From the Editor: The National Association of Blind Students believes in students taking full advantage of all the college experiences available to them, regardless of their blindness. Therefore, we are teaming up with an organization called MIUSA, that allows blind people to knock down barriers while traveling abroad. Below, please find a blog from MIUSA, describing the experience our previous NABS president had traveling to south America. Don't let blindness be a factor preventing you from traveling to Egypt's pyramids or Ice Land's volcanos. NABS and MIUSA together can turn your wildest safari dreams into reality.
Catching a wave in the Caribbean. Cruising down the slopes of a volcano. Zipping through rainforests along a cable. Reading a textbook. When you think of extreme adventure, one of these is not like the other. Yet what Sean Whalen discovered while traveling is that, for blind people in Nicaragua, accessing one of these activities is perceived to be a near-impossible challenge – and it’s not the one you’d expect. Sean didn’t know what to expect on his first journey abroad, so he focused on the usual.
“I wondered how easy it would be to get around, what people’s reactions would be to me, and how different it would be from what I’m used to in the United States.”
What he discovered in Nicaragua was the travel concerns ended up being much less of an issue, for which he now admits he may have over prepared. Instead, he found himself grappling more with the cultural contradictions he discovered there.
Sean, who is blind, traveled for several weeks with a small group from the United States to do interviews with organizations working on behalf of blind people in the country, with government officials, and with blind school children and their families.
He learned of this opportunity through an alumna of Harvard University’s Kennedy School of Government, where he was a graduate student. Sean was looking for a summer internship, and as luck would have it, a Boston-based non-profit was looking for someone with policy experience to assess its viability to run programs in Nicaragua.

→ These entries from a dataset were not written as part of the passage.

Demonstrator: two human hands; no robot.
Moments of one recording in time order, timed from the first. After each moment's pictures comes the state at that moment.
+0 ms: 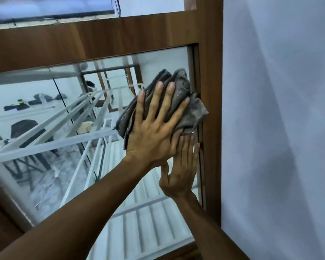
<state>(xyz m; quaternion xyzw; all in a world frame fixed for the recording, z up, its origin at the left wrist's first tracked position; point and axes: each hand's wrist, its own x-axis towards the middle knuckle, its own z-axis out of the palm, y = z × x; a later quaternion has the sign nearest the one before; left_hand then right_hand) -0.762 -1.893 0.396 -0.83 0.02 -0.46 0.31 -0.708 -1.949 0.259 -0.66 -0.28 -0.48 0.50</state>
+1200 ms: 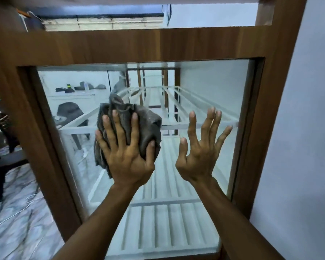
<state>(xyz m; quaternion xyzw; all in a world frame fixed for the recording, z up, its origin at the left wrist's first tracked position) -0.856 -1.808 0.339 -0.73 -0.21 -0.63 0.15 -0.731 -1.930 0.344 -0.67 -0.36 -0.50 0.43</state>
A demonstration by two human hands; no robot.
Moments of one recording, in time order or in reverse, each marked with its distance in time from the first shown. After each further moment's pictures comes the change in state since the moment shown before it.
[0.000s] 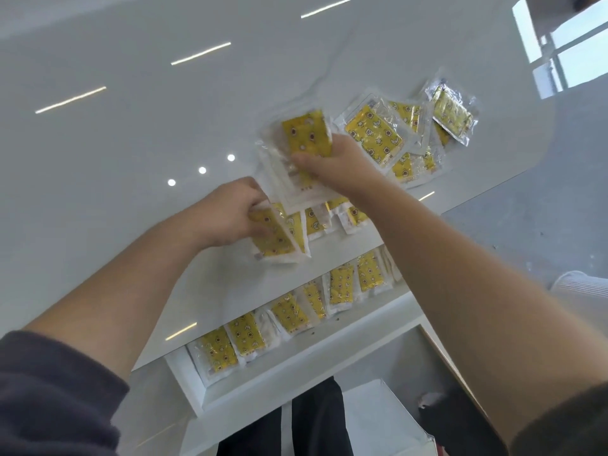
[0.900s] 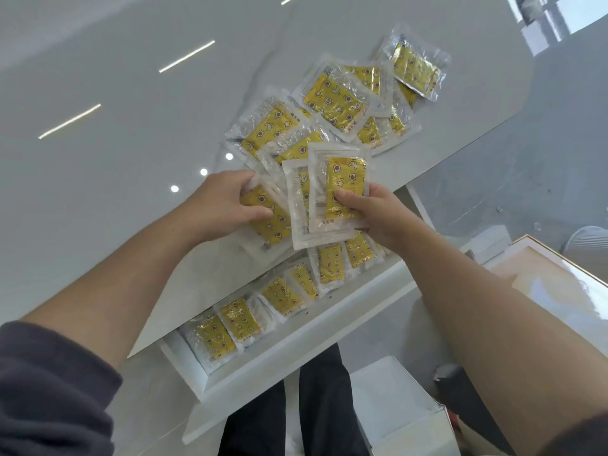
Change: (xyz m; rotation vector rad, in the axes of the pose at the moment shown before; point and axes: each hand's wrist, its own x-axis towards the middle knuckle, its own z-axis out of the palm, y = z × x) left_hand -0.007 0.049 0.026 -0.167 0.081 -0.001; right_hand -0.069 0.125 -0.046 0.652 -0.048 0.268
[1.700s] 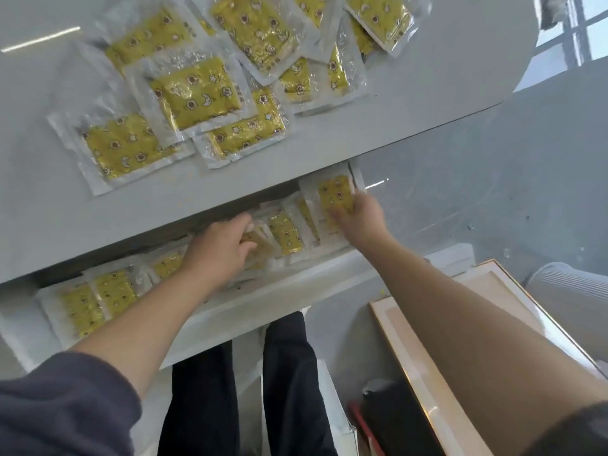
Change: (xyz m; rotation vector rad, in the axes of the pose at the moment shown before) left_hand 0.035 0.003 0.234 0.190 0.121 -0.191; right_hand 0.049 0.067 -0.152 -0.871 0.281 -0.016
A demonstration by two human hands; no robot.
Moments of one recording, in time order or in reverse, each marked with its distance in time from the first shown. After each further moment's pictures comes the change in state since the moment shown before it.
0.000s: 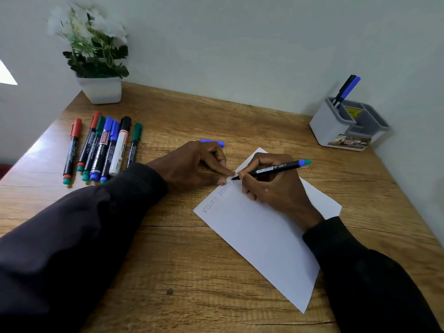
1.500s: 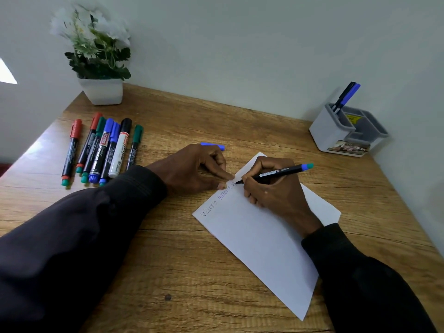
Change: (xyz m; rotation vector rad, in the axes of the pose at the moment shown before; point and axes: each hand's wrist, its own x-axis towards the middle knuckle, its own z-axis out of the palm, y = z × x) left_hand 0.000 -0.005 0.000 0.050 0.018 0.035; right_hand 0.002 0.002 0.003 0.013 0.061 0.011
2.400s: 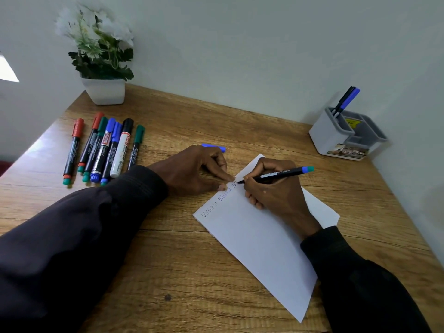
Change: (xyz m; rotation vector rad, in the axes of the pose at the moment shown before) left_hand 0.000 0.001 -0.001 -0.005 -0.010 -0.014; right_hand -0.001 -0.005 0.000 -0.047 0.055 0.079
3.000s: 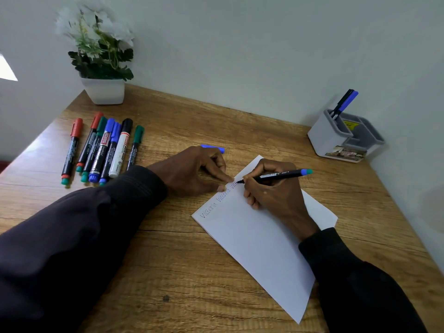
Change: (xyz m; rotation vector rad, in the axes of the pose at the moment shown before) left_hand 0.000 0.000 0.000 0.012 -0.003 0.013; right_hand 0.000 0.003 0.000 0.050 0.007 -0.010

Before traveling, Sean learned Nicaragua’s constitution provides equal access to everyone in education, including students with disabilities. The reality of what he found on the ground was quite different.
Lack of resources contributed to disabled students being pulled out of school at an early age or left without access to assistive technology. He also sensed a lack of societal expectation, especially in rural areas, that a person with a disability can have independence or a professional life.
“I think it has given me a perspective on how important good policy can be and how also having things on paper that look great won’t necessarily translate into good outcomes in reality."
People he met in Nicaragua were surprised to see Sean navigating the community with his cane and to learn that he was a university student with a career living on his own. Ironically, when he went ziplining, surfing, hiking or volcano boarding, none of the locals or tour guides seemed too concerned that he was blind.
“If I went anywhere in the United States to do that, there would be a safety concern and a big fight just to get to do it like anyone else. But in Nicaragua, it was, ‘Here’s five dollars’ and ‘Here’s your board.’ It was strange – it felt really good and in that moment I thought, ‘You think I can do this, but you don’t think your son, if he had a disability, could go to school?’"
As president of the National Association of Blind Students, a division of the National Federation of the Blind in the United States, Sean is heavily engaged in working on a volunteer basis on policy issues on the education of blind people.
This includes a lot of work on access to technology in the classroom, though on a far different level than what is needed in Nicaragua. Until this point, he has seen his policy work as domestically focused. His overseas experience has caused him to question whether that is enough.
“There’s just a far greater need out there, and I wonder what responsibility I have, do we have, to be aware of that need and to help when we can. I think I’d have a broader perspective if I’d had the nerve to go abroad earlier in my life."
After graduation, Sean, who is eager to make up for lost time, headed back to Nicaragua with the same non-profit for six months and will be seizing more opportunities to travel and engage in advocacy efforts abroad in the future. He is currently Director of Strategic Partnerships for ETI, the nonprofit organization committed to the development of an inclusive society by transforming the social stigma against disabilities across the globe and empowering blind youth to be the authors of their futures and change makers of their societies.